Pub closures will also continue apace, more than 2,000 having been repurposed or abandoned in response to rising wage costs and changing drinking habits since the start of this decade. In that context, I’m very much in favour of banning Labour MPs from bars in response to a Budget sting that will lead, after steep increases in rateable values, to an average 78 per cent rise in pubs’ business rate bills. The instigator of the ban, Dorset publican Andy Lennox, says ‘the vast majority’ of his peers are ‘either going bust, struggling, or on their last legs… We need an emergency VAT cut to 13 per cent now’.
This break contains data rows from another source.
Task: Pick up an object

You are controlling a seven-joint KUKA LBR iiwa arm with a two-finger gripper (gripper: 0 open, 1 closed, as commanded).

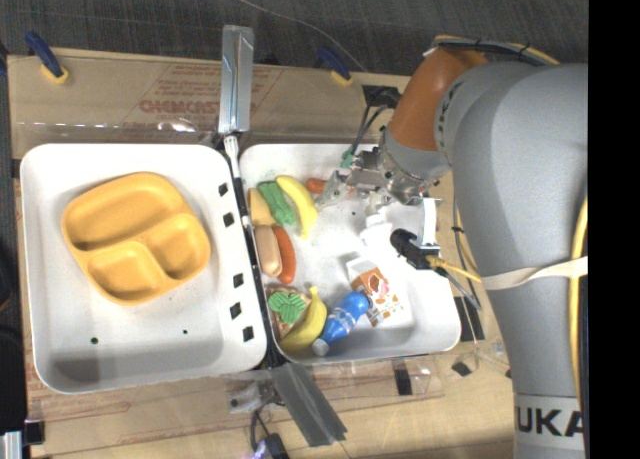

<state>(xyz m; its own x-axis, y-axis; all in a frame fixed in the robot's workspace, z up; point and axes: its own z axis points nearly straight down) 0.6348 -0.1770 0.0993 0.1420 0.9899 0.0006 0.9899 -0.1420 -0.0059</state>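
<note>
Your tool [352, 179] sits low over the far part of the right shallow white bin [440, 319], below the arm's orange band; you cannot tell from this slanted view how it is set, and nothing is seen gripped in it. Just beside it, toward the divider, lie a small orange piece [316, 186], a yellow toy banana [299, 201] and a green ridged toy vegetable [278, 204]. Nearer you, a toy hot dog in a bun [275, 252] rests against the bin's left wall. At the near end sit a second yellow banana [310, 325], a blue plastic bottle [343, 320] and a small white printed carton [378, 293]. On the tabletop, the left white bin [60, 357] holds a yellow divided plastic tray [135, 235].
</note>
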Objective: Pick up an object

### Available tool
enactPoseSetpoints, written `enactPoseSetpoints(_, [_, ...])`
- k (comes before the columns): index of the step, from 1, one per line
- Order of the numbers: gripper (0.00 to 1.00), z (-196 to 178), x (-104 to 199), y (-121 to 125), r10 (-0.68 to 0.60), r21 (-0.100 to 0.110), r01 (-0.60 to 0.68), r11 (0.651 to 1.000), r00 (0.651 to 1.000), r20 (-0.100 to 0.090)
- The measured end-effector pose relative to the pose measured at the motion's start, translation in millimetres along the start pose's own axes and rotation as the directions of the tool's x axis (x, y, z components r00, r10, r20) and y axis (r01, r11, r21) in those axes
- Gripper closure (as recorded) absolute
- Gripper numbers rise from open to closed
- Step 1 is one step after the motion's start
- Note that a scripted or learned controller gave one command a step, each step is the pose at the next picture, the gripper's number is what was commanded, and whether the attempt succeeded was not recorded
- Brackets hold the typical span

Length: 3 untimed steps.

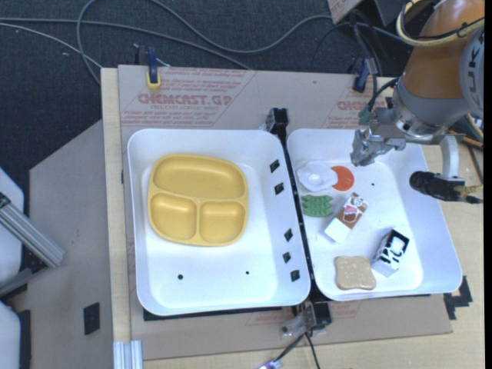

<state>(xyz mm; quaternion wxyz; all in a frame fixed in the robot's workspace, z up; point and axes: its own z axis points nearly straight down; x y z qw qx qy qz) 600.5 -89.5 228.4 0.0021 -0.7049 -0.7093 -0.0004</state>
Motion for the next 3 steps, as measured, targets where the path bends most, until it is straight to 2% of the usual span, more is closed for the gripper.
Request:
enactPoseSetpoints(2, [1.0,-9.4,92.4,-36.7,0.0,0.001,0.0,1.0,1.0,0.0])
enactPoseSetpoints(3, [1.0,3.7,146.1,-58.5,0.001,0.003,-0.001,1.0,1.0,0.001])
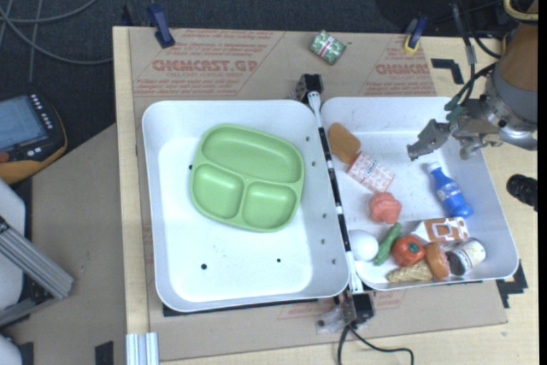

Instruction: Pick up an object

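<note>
Blue bottle point(449, 191) lies just below the fingers point(425, 141), apart.

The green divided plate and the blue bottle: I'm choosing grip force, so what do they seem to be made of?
The green divided plate looks like moulded plastic with a smooth, slightly matte finish: one even colour, rounded rims, soft highlights. The blue bottle also looks like plastic, glossier, with a white cap; it is too small to be sure.
</note>
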Controlling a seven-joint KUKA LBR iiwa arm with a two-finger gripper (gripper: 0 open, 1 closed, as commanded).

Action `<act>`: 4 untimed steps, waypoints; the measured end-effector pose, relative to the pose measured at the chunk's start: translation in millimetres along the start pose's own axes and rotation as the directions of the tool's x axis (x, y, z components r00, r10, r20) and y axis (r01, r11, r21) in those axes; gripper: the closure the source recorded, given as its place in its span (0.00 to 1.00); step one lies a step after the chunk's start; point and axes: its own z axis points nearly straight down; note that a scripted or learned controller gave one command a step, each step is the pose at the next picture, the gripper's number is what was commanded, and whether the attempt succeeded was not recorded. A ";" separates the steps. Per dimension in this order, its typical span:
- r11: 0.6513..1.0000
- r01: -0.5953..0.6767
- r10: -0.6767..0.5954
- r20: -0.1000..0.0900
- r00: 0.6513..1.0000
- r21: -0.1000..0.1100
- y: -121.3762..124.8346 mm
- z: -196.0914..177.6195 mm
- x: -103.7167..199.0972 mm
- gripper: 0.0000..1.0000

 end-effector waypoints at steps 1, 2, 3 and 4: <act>1.000 0.001 -0.001 -0.001 1.000 0.002 -19.7 50.8 33.0 0.00; 1.000 -0.001 0.001 -0.001 1.000 0.003 -7.1 136.6 37.5 0.00; 1.000 -0.001 0.001 -0.001 1.000 0.003 -29.2 168.4 30.7 0.00; 1.000 -0.001 0.001 0.000 1.000 -0.001 -28.1 157.7 30.7 1.00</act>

I very much doubt the Chancellor will heed that plea. In which case, I suggest rural publicans join forces with their allies in the hunting fraternity, who should announce that since trail hunting is to be banned, they will meet in pub car parks and set hounds on a prey that commands no public sympathy whatsoever but will provide fine sport for a field robbed of its proper heritage. ‘Tally-ho!’ should be the cry when any Labour minister is spotted trying to sneak in for a pint.

Winning flush

My Christmas competition invited readers to name an honest business in any of the 31 Carry On films that so deftly captured the British social attitudes of their era. The first nomination to hit my inbox – from H. Percy of London EC3 – was for GlamCabs, Hattie Jacques’s proto-feminist taxi firm that outsmarts a fleet of blokes in Carry on Cabby (1963). The second was for W.C. Boggs & Son, the bathroom ceramics manufacturer plagued by union bolshies in Carry On at Your Convenience (1971), suggested by M. Gove of Old Queen Street, SW1. Chocolate bitcoins – for which I make no prediction – to both winners.